WORK ITEM: Your answer should hold exactly the lines from the one containing "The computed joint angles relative" through the end of the material, and no others.

DATA SEGMENT:

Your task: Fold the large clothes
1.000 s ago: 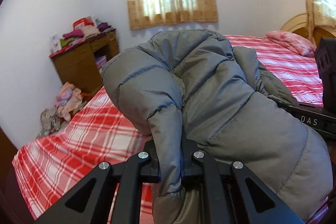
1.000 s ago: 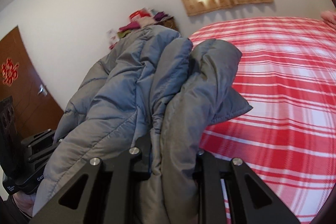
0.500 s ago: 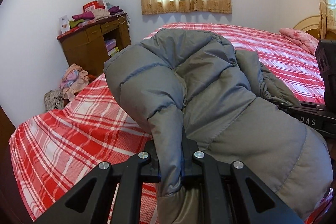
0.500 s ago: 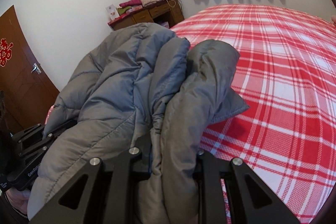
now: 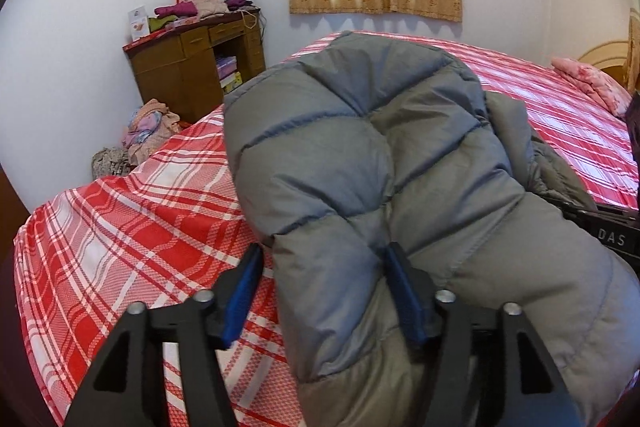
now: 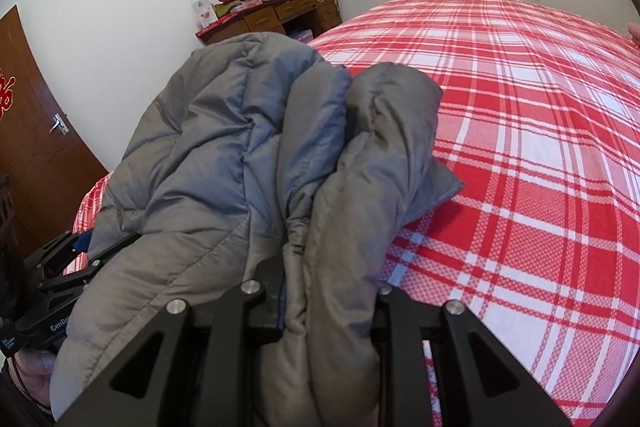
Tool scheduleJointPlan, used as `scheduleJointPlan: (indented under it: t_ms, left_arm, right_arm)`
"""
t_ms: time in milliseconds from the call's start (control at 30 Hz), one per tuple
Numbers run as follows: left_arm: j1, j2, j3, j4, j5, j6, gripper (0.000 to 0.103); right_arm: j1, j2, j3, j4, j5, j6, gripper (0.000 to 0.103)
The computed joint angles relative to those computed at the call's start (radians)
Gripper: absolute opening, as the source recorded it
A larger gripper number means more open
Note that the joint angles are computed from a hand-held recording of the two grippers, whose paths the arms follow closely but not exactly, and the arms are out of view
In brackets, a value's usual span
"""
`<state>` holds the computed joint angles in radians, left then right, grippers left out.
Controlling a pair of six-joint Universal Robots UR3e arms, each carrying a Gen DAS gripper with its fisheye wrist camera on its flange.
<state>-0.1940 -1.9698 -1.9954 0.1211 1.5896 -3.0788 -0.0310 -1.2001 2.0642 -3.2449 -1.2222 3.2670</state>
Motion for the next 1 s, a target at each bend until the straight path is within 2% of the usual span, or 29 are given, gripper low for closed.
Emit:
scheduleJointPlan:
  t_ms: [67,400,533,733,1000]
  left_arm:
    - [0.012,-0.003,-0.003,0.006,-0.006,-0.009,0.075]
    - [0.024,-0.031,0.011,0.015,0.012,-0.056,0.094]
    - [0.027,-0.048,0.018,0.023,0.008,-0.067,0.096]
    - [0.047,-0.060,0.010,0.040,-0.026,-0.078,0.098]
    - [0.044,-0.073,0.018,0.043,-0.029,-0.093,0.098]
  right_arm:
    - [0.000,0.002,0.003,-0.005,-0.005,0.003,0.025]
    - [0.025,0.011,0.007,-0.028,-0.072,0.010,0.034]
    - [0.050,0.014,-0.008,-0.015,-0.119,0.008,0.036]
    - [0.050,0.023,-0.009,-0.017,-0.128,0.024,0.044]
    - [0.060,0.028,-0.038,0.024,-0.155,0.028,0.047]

EXERCISE OUTPUT:
The computed joint angles relative to those computed at the call's start (radians)
Gripper: absolute opening, as the source recorded it
A larger gripper number means more open
Note that the joint angles are computed from a hand-held recording of the two grippers, whose paths the arms follow closely but not exactly, and the arms are out of view
In brackets, a value's usual span
"""
`<state>` holds the computed joint angles in radians, left then right, grippers left out.
Controlling a pair of six-joint Universal Robots UR3e arms, each carrying a Gen DAS gripper with its fisheye wrist camera on its flange.
<state>-0.1940 -1.9698 -1.9954 0.1211 1.5896 -3.0788 -0.0310 -1.2001 2.0642 -3.2449 -1.2222 3.2670</state>
Motion for the next 1 s, a target at each bend until the straight path is within 2% of the usual span, or 29 are given, gripper low for closed.
Emit:
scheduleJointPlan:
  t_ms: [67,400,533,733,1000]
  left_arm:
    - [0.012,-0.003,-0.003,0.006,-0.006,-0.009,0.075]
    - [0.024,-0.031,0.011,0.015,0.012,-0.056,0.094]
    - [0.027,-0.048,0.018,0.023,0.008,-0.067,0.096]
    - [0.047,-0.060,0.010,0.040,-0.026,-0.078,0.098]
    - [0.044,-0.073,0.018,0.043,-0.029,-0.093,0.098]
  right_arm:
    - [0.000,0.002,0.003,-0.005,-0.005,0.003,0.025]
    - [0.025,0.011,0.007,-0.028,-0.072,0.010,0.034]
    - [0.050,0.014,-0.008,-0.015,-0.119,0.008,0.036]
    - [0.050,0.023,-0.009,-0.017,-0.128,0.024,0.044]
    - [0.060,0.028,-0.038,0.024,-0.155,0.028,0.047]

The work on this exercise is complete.